Activity >>
Could you copy every entry exactly, dropping the pictures?

Material supplied >>

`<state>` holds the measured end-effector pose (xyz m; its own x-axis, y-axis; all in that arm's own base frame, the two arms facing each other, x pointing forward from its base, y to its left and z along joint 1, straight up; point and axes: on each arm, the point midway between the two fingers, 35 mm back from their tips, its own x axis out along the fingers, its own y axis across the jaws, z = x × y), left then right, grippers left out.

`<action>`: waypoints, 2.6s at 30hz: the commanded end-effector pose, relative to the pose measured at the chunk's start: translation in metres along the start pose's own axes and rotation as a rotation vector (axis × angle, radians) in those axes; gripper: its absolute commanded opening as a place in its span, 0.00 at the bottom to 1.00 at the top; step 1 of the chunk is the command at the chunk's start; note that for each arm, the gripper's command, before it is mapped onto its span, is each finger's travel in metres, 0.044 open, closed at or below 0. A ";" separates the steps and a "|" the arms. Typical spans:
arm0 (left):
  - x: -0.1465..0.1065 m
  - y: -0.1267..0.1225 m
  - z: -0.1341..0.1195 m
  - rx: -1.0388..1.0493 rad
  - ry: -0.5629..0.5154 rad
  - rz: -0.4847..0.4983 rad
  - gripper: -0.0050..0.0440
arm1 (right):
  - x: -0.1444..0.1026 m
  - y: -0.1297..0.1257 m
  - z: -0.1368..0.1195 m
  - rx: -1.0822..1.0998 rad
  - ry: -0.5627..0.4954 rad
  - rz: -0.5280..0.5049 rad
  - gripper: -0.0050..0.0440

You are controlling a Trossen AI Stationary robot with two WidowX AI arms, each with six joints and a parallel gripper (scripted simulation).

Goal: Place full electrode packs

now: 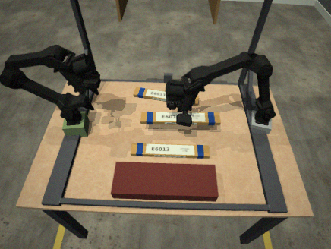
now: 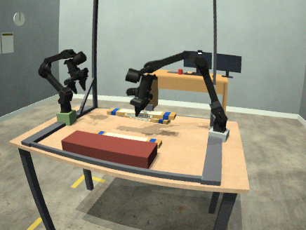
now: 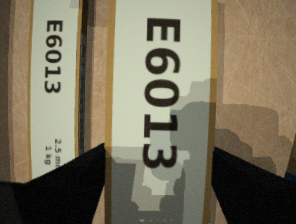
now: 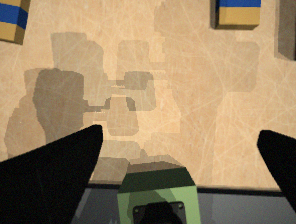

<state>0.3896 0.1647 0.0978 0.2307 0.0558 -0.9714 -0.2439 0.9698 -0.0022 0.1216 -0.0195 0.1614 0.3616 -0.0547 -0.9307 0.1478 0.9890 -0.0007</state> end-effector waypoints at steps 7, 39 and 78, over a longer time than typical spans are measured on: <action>-0.017 0.000 0.007 0.004 -0.052 0.007 0.00 | -0.005 0.000 0.003 0.000 -0.020 0.001 0.98; 0.017 -0.001 -0.003 0.005 -0.029 0.000 0.00 | -0.005 0.000 0.003 0.000 -0.020 0.001 0.98; 0.007 0.000 0.002 0.004 -0.052 0.007 0.00 | -0.005 0.000 0.003 0.000 -0.020 0.001 0.98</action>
<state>0.3823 0.1615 0.0606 0.2076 0.0456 -0.9771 -0.2440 0.9698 -0.0066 0.1216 -0.0195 0.1614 0.3616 -0.0547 -0.9307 0.1478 0.9890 -0.0007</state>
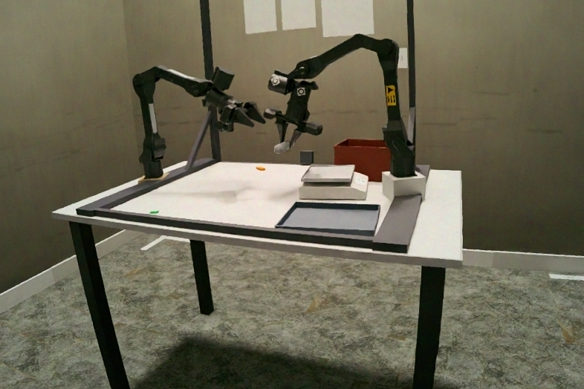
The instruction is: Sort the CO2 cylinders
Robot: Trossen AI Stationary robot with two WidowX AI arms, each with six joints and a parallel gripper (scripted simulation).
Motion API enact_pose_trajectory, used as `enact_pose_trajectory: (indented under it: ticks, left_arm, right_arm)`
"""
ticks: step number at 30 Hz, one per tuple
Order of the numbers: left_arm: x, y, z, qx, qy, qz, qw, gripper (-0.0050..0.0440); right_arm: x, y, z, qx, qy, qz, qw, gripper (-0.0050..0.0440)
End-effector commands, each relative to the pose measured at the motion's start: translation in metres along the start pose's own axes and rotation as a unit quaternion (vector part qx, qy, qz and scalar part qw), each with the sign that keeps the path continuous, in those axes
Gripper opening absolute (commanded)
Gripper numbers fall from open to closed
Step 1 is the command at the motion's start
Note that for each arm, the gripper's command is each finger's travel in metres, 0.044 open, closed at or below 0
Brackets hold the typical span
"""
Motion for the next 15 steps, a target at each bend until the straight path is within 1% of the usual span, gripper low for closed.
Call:
enact_pose_trajectory:
  ticks: [1,4,6,9,15]
  left_arm:
    - [-0.002,0.011,0.011,0.022,0.001,0.0,1.0,-0.005]
    - [-0.002,0.011,0.011,0.022,0.001,0.0,1.0,-0.005]
    - [-0.002,0.011,0.011,0.022,0.001,0.0,1.0,-0.005]
    - [-0.002,0.011,0.011,0.022,0.001,0.0,1.0,-0.005]
    - [-0.002,0.011,0.011,0.022,0.001,0.0,1.0,-0.005]
  right_arm:
    - [0.003,0.009,-0.007,0.012,0.009,0.052,0.999,0.044]
    - [0.009,0.018,-0.017,0.025,0.019,0.137,0.99,0.044]
    - [0.009,0.018,-0.017,0.025,0.019,0.137,0.99,0.044]
    - [0.015,0.027,-0.026,0.039,0.028,0.22,0.974,0.044]
    - [0.025,0.04,-0.037,0.062,0.038,0.336,0.939,0.044]
Point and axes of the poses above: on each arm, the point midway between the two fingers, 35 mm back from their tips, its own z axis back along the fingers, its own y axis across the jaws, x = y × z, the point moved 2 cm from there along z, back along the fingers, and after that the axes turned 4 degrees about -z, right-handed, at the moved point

Output below >>
`<state>` holds the measured end-effector pose (xyz m; its own x-axis, y-axis; all in that arm's own base frame, the two arms facing each other, x pointing forward from its base, y to its left and z along joint 1, straight up; point and axes: on each arm, the point midway between the two fingers, 35 mm back from their tips, its own x axis out along the fingers, its own y axis across the jaws, z = x × y), left then right, grippers left out.

`<action>`: waypoints, 2.6s at 30hz: the commanded end-effector pose, relative to the pose measured at the chunk's start: translation in metres along the start pose's own axes and rotation as a rotation vector (axis × angle, radians) in those axes; gripper: its absolute commanded opening as a place in its span, 0.00 at the bottom to 1.00 at the top; step 1 of the chunk is the command at the chunk's start; note that for each arm, the gripper's command, before it is mapped onto its span, is each finger's travel in metres, 0.044 open, closed at or below 0. A ";" separates the steps and a "|" the arms. Typical spans:
arm0 (left):
  - x: -0.1465..0.1065 m
  - y: -0.1267..0.1225 m
  - z: -0.1341..0.1195 m
  - rx: -1.0388..1.0493 rad
  - ry: -0.5629..0.5154 rad
  - rz: -0.4847..0.4983 rad
  - gripper: -0.0050..0.0440
arm1 (right):
  - x: -0.1444..0.1026 m
  - y: -0.1297..0.1257 m
  - z: -0.1368..0.1195 m
  - rx: -1.0822..1.0998 rad
  - ry: -0.5627..0.4954 rad
  - rz: -0.5280..0.5049 rad
  - gripper: -0.0050..0.0440

You are controlling a Trossen AI Stationary robot with two WidowX AI arms, each with six joints and a parallel gripper (scripted simulation).

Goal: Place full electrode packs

now: 
now: 
now: 
now: 

<state>0.3896 0.1647 0.0978 0.2307 0.0558 -0.9714 -0.2439 0.9698 -0.0022 0.1216 -0.0195 0.1614 0.3616 -0.0547 -0.9307 0.1478 0.9890 -0.0007</state> end-effector waypoints at steps 7, 39 and 78, over a longer time than typical spans are measured on: <action>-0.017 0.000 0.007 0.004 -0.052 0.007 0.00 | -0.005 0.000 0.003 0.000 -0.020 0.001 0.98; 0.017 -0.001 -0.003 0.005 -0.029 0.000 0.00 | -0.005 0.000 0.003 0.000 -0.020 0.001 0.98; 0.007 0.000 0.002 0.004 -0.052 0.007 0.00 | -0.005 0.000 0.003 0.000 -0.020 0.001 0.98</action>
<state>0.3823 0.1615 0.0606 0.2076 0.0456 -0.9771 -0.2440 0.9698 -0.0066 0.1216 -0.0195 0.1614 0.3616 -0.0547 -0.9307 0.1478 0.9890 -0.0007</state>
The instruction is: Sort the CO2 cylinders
Robot: Trossen AI Stationary robot with two WidowX AI arms, each with six joints and a parallel gripper (scripted simulation).
Motion API enact_pose_trajectory, used as `enact_pose_trajectory: (indented under it: ticks, left_arm, right_arm)`
"""
ticks: step number at 30 Hz, one per tuple
Order of the numbers: left_arm: x, y, z, qx, qy, qz, qw, gripper (-0.0050..0.0440); right_arm: x, y, z, qx, qy, qz, qw, gripper (-0.0050..0.0440)
End-effector commands, each relative to the pose measured at the motion's start: translation in metres along the start pose's own axes and rotation as a unit quaternion (vector part qx, qy, qz and scalar part qw), each with the sign that keeps the path continuous, in those axes
Gripper opening absolute (commanded)
Gripper numbers fall from open to closed
Step 1 is the command at the motion's start
Note that for each arm, the gripper's command is each finger's travel in metres, 0.044 open, closed at or below 0
Brackets hold the typical span
"""
Motion for the next 15 steps, a target at each bend until the straight path is within 1% of the usual span, gripper low for closed.
Call:
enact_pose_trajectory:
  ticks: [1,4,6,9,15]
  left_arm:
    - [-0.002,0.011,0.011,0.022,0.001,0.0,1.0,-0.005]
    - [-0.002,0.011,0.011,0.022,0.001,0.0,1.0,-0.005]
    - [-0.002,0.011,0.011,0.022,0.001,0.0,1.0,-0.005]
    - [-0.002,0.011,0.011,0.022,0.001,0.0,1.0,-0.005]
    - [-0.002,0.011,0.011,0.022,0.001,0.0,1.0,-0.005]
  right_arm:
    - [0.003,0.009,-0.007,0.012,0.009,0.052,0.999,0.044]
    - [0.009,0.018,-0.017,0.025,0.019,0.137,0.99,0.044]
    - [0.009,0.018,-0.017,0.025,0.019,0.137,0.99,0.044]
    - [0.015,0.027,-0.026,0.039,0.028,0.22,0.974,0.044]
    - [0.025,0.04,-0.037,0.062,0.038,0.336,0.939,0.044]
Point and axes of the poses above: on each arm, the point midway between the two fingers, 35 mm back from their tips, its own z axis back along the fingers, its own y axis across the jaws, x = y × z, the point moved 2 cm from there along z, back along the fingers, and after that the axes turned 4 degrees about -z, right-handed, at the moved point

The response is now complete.